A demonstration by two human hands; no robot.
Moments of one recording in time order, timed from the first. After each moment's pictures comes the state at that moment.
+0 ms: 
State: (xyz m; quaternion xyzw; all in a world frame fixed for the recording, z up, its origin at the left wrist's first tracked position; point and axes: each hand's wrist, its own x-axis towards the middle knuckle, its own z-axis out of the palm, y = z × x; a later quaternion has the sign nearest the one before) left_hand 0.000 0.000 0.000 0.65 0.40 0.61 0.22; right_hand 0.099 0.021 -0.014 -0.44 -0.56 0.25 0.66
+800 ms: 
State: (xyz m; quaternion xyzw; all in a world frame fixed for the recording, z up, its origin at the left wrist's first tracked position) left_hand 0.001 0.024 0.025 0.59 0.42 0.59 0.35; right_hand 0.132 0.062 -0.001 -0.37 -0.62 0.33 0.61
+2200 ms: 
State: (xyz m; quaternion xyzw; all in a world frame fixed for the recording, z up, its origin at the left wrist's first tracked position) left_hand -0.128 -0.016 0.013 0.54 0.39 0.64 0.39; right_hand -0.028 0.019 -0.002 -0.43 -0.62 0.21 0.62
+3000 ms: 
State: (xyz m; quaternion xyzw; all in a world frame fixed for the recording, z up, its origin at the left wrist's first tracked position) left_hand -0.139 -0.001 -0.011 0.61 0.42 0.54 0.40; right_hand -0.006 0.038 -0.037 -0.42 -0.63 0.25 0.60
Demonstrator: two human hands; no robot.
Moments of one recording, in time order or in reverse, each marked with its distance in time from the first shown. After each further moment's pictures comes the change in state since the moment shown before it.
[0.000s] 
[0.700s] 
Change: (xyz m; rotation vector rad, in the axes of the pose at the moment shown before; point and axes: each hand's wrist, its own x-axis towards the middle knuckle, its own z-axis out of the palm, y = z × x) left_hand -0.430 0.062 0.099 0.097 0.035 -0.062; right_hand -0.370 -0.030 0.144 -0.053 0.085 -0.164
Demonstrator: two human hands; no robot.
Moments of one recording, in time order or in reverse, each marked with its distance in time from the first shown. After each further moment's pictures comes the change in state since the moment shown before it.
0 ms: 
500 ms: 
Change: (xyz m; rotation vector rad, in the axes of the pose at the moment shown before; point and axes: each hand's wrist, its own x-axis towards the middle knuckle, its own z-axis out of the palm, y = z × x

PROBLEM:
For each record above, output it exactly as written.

ANSWER SPACE:
A demonstration by two human hands; no robot.
Moments of one recording in time order, timed from the first. After each moment's pictures comes the state at that moment.
+0 ms: 
State: (xyz m; quaternion xyzw; all in a world frame fixed for the recording, z up, its origin at the left wrist's first tracked position; point and axes: each hand's wrist, its own x-axis towards the middle knuckle, its own z-axis out of the palm, y = z × x; a later quaternion has the sign nearest the one before) left_hand 0.000 0.000 0.000 0.65 0.40 0.61 0.22; right_hand 0.099 0.021 -0.014 -0.44 -0.56 0.25 0.66
+800 ms: 
State: (xyz m; quaternion xyzw; all in a world frame fixed for the recording, z up, its origin at the left wrist's first tracked position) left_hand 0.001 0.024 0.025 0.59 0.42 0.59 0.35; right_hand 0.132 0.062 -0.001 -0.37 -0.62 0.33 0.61
+2200 ms: 
State: (xyz m; quaternion xyzw; all in a world frame fixed for the recording, z up, its origin at the left wrist's first tracked position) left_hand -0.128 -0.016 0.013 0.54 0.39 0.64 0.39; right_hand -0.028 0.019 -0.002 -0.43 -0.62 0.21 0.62
+3000 ms: 
State: (xyz m; quaternion xyzw; all in a world frame fixed for the recording, z up, its origin at the left wrist's first tracked position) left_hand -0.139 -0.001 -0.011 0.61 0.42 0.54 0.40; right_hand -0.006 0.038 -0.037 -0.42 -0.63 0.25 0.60
Demonstrator: two human hands; no robot.
Moments of one recording, in time order or in reverse, each marked with its distance in time from the first shown. After each further moment's pictures comes the change in state since the moment shown before it.
[0.000s] 
[0.700s] 
Change: (xyz m; rotation vector rad, in the axes of the pose at the moment shown before; point and axes: each hand's wrist, its own x-axis towards the middle knuckle, its own z-axis out of the palm, y = z × x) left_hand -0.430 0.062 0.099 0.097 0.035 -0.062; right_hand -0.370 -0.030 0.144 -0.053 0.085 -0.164
Demonstrator: two human hands; no robot.
Moments of one recording, in time order or in reverse, each marked with its distance in time from the first shown. After each further moment's pictures comes the change in state since the moment shown before it.
0 ms: 
500 ms: 
Change: (xyz m; rotation vector rad, in the axes of the pose at the moment shown before; point and axes: each hand's wrist, its own x-axis towards the middle knuckle, its own z-axis out of the palm, y = z × x

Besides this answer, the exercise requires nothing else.